40 A device as Claim 1 or Claim 2 or Claim 3 or Claim 4 or Claim 5 or Claim 6 or claim 7 or Claim 8 or Claim 9 or Claim 10 or Claim 11 and/or any combination of Claims 1 - 11 inclusive, capable of utilising all OR any migratory pathways (direct pumping, leaching, solubilisation, volatilisation or bio-remediation) singly or in any combination by virtue of setting and re setting the valves 90, 87,88, within the internal network (80,81,82,83,84,85,86).

41 . A device as Claim 1 or Claim 2 or Claim 3 or Claim 4 or Claim 5 or Claim 6 or claim 7 or Claim 8 or Claim 9 or Claim 10 or Claim 11 and/or any combination of Claims 1 - 11 inclusive, capable of sequentially opening and closing valves 90,87,88 set so as to utilise more than one migratory pathway (direct pumping, leaching, solubilisation, volatilisation bio-remediation) either simultaneously or sequentially.

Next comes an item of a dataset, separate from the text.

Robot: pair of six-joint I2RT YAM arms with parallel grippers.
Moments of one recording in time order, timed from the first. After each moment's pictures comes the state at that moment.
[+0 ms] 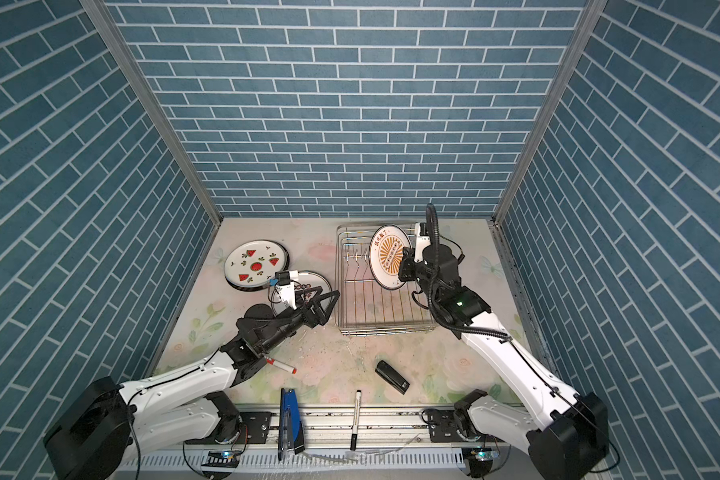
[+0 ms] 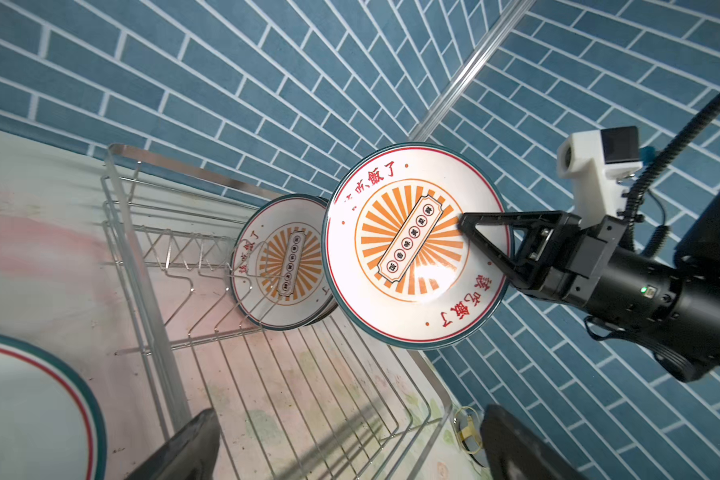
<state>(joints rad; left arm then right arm) -0.73 1.09 0.37 0.72 0.11 -0.68 0.54 1.06 0.91 -0.13 0.07 0.34</state>
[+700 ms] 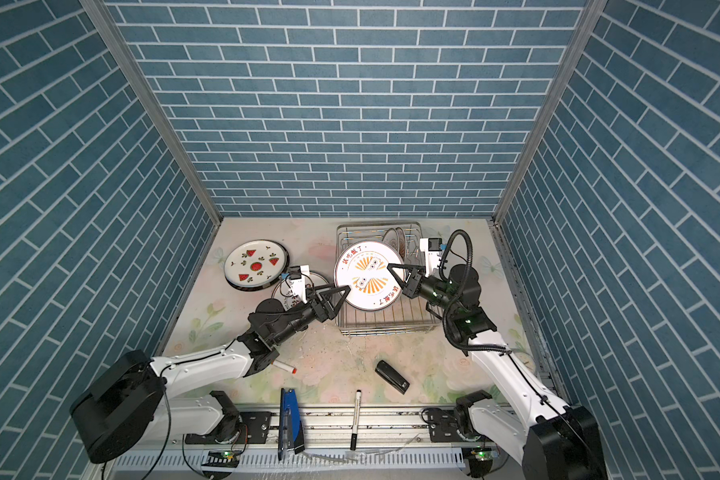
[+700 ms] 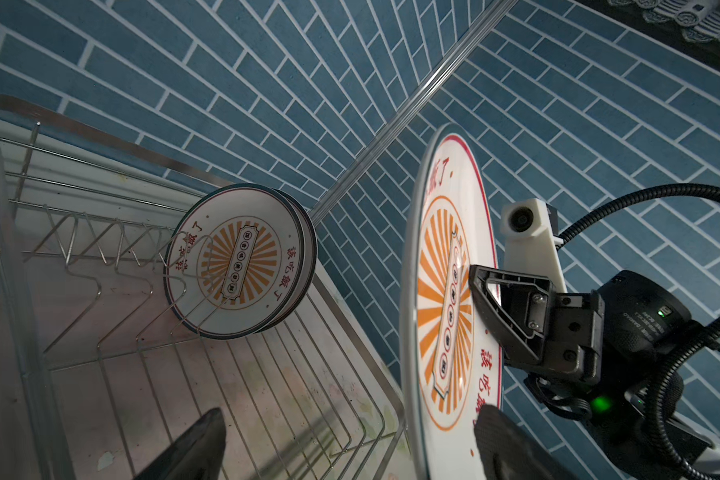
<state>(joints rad) -0.75 1.31 0.45 0.92 0.14 -0.80 0.36 1.02 0.63 0.37 -0.67 0.75</state>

42 . A device as Claim 1 or Claim 2 or Claim 3 or Claim 4 or Claim 5 or Claim 6 or claim 7 or Claim 8 or Claim 9 or Claim 10 or Claim 11 and/or any combination of Claims 1 - 11 inclusive, utilising pneumatically operated valves 90, 93 to control the network (80,81,82,83,84,85,86) 43 . A device as Claim 1 or Claim 2 or Claim 3 or Claim 4 or Claim 5 or Claim 6 or claim 7 or Claim 8 or Claim 9 or Claim 10 or Claim 11 and/or any combination of Claims 1 - 11 inclusive, utilising a disc-valve and plenum chamber system. (150) 44 . A device as Claim 1 or Claim 2 or Claim 3 or Claim 4 or Claim 5 or Claim 6 or claim 7 or Claim 8 or Claim 9 or Claim 10 or Claim 11 and/or any combination of Claims 1 - 11 inclusive, utilising a reservoir (77) or reservoirs for the containment and measurement of fluid resources prior to distribution to soil penetrating lances 20 45 A device as Claims 1 to Claim 45 inclusive and/or any combination of Claims 1 - 45 inclusive, or any other like device.